**Assignment**. Which of the lines in the listing that follows hold "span"? Pull each one out.

**Input data**.
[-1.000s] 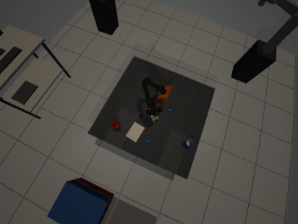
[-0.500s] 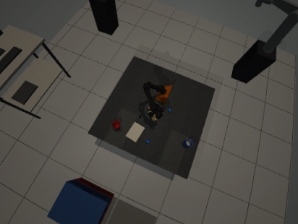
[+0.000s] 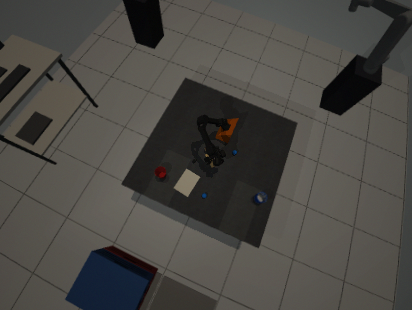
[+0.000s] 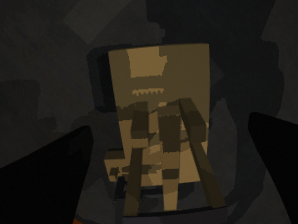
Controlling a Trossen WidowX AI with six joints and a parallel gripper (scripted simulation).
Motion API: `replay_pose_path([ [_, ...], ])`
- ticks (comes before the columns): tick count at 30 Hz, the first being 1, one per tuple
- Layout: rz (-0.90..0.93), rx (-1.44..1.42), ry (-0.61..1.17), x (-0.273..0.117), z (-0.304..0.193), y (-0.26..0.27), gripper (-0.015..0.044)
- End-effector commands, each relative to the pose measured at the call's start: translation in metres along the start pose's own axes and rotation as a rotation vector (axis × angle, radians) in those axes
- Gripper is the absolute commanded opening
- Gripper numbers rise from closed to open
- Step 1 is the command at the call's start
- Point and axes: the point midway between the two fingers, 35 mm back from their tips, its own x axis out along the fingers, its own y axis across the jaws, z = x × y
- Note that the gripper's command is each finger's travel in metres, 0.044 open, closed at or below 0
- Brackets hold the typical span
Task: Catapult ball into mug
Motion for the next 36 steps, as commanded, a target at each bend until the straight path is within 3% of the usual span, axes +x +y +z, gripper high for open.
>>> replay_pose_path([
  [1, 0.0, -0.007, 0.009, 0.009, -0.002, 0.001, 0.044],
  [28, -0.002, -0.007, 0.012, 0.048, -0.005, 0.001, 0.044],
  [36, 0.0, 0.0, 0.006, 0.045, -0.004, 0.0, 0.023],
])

**Answer to this task**.
- Brackets hold the typical span
Motion for the next 36 steps, as commanded, a target at each bend until the straight path is within 3% of the usual span, axes +x +y +z, gripper high for open.

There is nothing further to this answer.